What is needed is a faithful copy of all the entries, with no pictures in it.

• • • • • • •

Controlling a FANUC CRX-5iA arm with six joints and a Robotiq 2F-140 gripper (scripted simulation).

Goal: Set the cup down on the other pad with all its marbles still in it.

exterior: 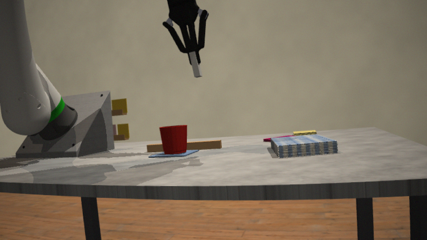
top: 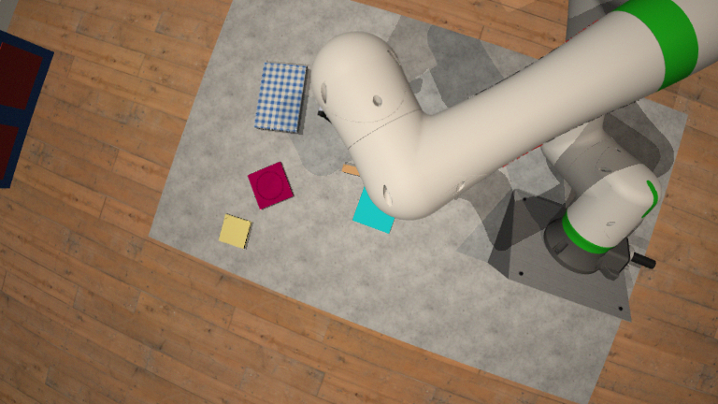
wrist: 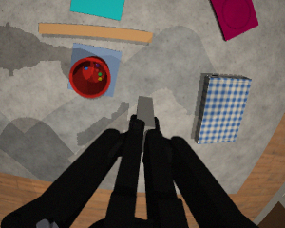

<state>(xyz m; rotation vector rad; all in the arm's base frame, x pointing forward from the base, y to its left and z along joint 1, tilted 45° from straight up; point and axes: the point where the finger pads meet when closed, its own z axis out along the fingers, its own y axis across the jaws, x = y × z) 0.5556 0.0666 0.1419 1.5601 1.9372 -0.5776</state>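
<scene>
The red cup is 210 mm below my hand, 70 mm behind it and 10 mm to the right of it. The rest, counted from my hand: light blue pad: 240 mm below, 80 mm behind, 20 mm to the right; then wooden rail: 230 mm below, 90 mm behind, 70 mm to the left; then cyan pad: 240 mm below, 150 mm to the left, 100 mm behind.
</scene>
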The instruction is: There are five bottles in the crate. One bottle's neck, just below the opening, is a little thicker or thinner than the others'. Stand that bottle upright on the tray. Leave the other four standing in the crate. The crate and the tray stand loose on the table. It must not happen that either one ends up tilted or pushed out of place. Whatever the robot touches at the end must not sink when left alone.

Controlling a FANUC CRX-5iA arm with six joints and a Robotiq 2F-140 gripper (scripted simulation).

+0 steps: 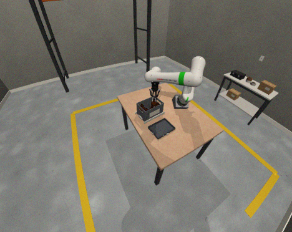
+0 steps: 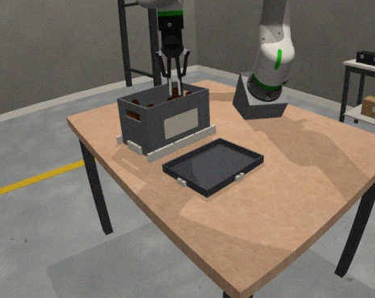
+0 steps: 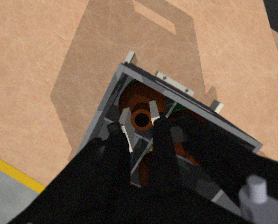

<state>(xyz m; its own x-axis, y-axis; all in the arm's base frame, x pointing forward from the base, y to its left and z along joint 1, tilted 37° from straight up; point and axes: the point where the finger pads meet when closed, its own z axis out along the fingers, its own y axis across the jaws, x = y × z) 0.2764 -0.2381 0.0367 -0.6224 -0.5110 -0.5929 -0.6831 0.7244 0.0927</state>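
My gripper is now 8 cm above the bottle. The rest, counted from my hand: dark tray: 32 cm to the left, 16 cm below, 11 cm ahead; then dark grey crate: 9 cm below, 9 cm ahead, 5 cm to the left.
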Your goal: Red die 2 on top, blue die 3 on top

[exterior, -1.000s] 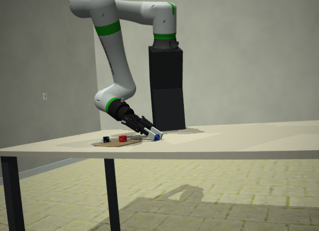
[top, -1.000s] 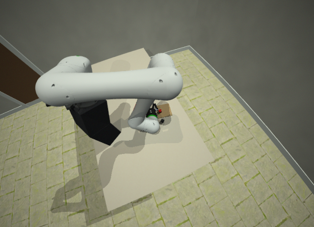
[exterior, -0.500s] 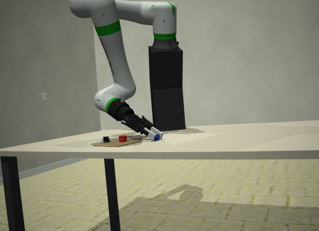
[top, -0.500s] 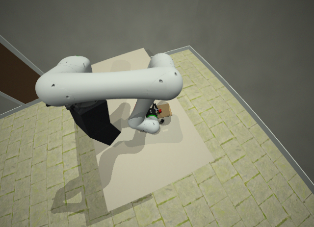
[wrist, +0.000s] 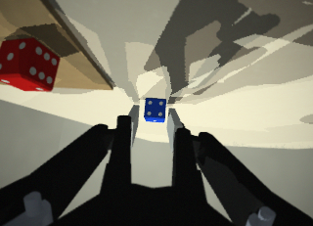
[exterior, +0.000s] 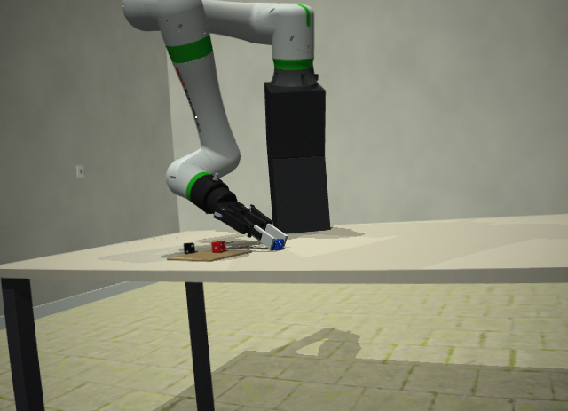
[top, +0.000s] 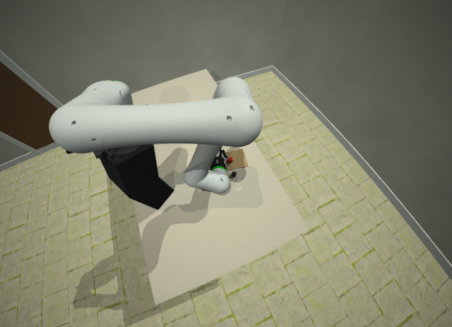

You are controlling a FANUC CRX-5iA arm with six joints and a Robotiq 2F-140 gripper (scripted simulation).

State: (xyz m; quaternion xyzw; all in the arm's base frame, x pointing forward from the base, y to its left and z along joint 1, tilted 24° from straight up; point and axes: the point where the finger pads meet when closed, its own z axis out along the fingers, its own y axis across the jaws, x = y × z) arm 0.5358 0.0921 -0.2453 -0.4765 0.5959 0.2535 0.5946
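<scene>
My hand is 10 mm short of the blue die, 20 mm to the right of it and 20 mm above it. From my hand the other things lie so: red die: 50 mm ahead, 110 mm to the right, 20 mm below; then black die: 20 mm ahead, 210 mm to the right, 20 mm below; then brown mat: 80 mm ahead, 120 mm to the right, 30 mm below.
</scene>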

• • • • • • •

▶ _Result of the task_
Controlling a FANUC CRX-5iA arm with six joints and a Robotiq 2F-140 gripper (scripted simulation).

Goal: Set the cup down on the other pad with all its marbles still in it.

exterior: 
top: 
wrist: 

<state>(xyz m; rotation vector rad; all in the arm's base frame, x pointing forward from the base, y to its left and z along joint 1, tilted 45° from straight up; point and axes: the point where the finger pads meet when closed, its own z axis out along the fingers, its own y axis across the jaws, x = y × z) 0.5556 0.0666 0.1419 1.5601 1.9372 -0.5776</state>
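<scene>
The red cup is 210 mm below my hand, 70 mm behind it and 10 mm to the right of it. The rest, counted from my hand: light blue pad: 240 mm below, 80 mm behind, 20 mm to the right; then wooden rail: 230 mm below, 90 mm behind, 70 mm to the left; then cyan pad: 240 mm below, 150 mm to the left, 100 mm behind.
</scene>
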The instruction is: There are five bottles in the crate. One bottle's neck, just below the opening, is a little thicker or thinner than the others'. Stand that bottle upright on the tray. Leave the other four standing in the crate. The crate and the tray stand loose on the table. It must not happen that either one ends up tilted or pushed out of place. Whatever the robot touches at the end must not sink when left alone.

Controlling a FANUC CRX-5iA arm with six joints and a Robotiq 2F-140 gripper (scripted simulation).

+0 steps: 
+0 steps: 
+0 steps: 

<state>(xyz m; its own x-axis, y-axis; all in the arm's base frame, x pointing forward from the base, y to its left and z along joint 1, tilted 37° from straight up; point and axes: the point where the finger pads meet when closed, its own z axis out along the fingers, its own y axis across the jaws, x = y × z) 0.2764 -0.2381 0.0367 -0.6224 -0.5110 -0.5929 -0.6831 0.7244 0.0927</state>
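My gripper is now 8 cm above the bottle. The rest, counted from my hand: dark tray: 32 cm to the left, 16 cm below, 11 cm ahead; then dark grey crate: 9 cm below, 9 cm ahead, 5 cm to the left.
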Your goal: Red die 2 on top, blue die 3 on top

[exterior, -1.000s] 
[top, -1.000s] 
[exterior, -0.500s] 
[top, -0.500s] 
[wrist, +0.000s] 
[exterior, +0.000s] 
[top, +0.000s] 

You are controlling a FANUC CRX-5iA arm with six joints and a Robotiq 2F-140 gripper (scripted simulation).

State: (xyz m; quaternion xyzw; all in the arm's base frame, x pointing forward from the base, y to its left and z along joint 1, tilted 24° from straight up; point and axes: the point where the finger pads meet when closed, its own z axis out along the fingers, its own y axis across the jaws, x = y × z) arm 0.5358 0.0921 -0.2453 -0.4765 0.5959 0.2535 0.5946
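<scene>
My hand is 10 mm short of the blue die, 20 mm to the right of it and 20 mm above it. From my hand the other things lie so: red die: 50 mm ahead, 110 mm to the right, 20 mm below; then black die: 20 mm ahead, 210 mm to the right, 20 mm below; then brown mat: 80 mm ahead, 120 mm to the right, 30 mm below.
</scene>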

This concludes the exercise.